■ Work item: Once you find the line with "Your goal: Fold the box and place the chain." in the listing below, set down exactly every line from it through the line with "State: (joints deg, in", but no pictures.

■ Data block:
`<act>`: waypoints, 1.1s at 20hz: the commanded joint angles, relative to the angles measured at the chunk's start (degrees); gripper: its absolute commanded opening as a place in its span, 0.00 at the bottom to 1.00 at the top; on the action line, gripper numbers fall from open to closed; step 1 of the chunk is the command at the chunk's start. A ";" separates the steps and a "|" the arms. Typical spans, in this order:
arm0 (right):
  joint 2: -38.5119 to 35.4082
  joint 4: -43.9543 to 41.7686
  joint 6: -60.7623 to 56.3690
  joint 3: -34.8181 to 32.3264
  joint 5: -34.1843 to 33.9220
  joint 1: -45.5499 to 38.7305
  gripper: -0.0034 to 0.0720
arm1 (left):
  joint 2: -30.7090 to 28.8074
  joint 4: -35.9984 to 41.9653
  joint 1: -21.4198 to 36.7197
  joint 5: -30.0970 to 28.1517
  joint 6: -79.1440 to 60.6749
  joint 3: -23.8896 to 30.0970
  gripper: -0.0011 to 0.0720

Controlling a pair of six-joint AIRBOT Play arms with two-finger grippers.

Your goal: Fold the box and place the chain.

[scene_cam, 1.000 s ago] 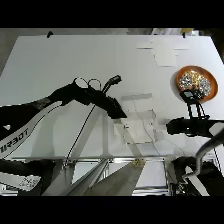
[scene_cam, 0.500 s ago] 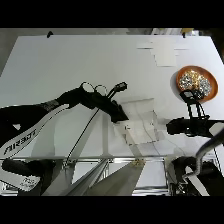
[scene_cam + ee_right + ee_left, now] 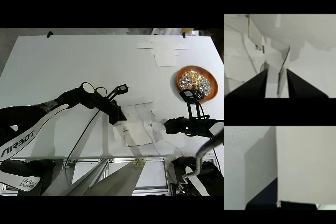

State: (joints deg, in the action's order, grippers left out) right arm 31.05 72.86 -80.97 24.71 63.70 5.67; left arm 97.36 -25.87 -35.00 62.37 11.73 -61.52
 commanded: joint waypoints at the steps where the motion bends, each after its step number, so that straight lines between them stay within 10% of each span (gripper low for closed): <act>1: -0.22 -3.45 0.50 2.29 0.59 0.04 0.51 | -3.93 -9.16 -0.09 -0.50 -0.68 -0.04 0.01; 22: -0.20 -0.63 6.58 6.88 2.86 0.04 0.50 | -3.72 -15.32 -0.13 -10.03 -4.26 0.04 0.01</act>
State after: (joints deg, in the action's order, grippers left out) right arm 30.87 72.18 -74.46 31.53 67.18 5.67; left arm 93.25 -41.23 -35.09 53.63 7.66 -61.52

■ Answer to the exercise:
Your goal: Fold the box and place the chain.

[scene_cam, 1.000 s ago] 
[scene_cam, 0.500 s ago] 
[scene_cam + ee_right + ee_left, now] 

State: (joints deg, in the action's order, grippers left out) right arm 31.05 72.86 -80.97 24.71 63.70 5.67; left arm 97.36 -25.87 -35.00 62.37 11.73 -61.52

Nothing else is needed to finish the exercise.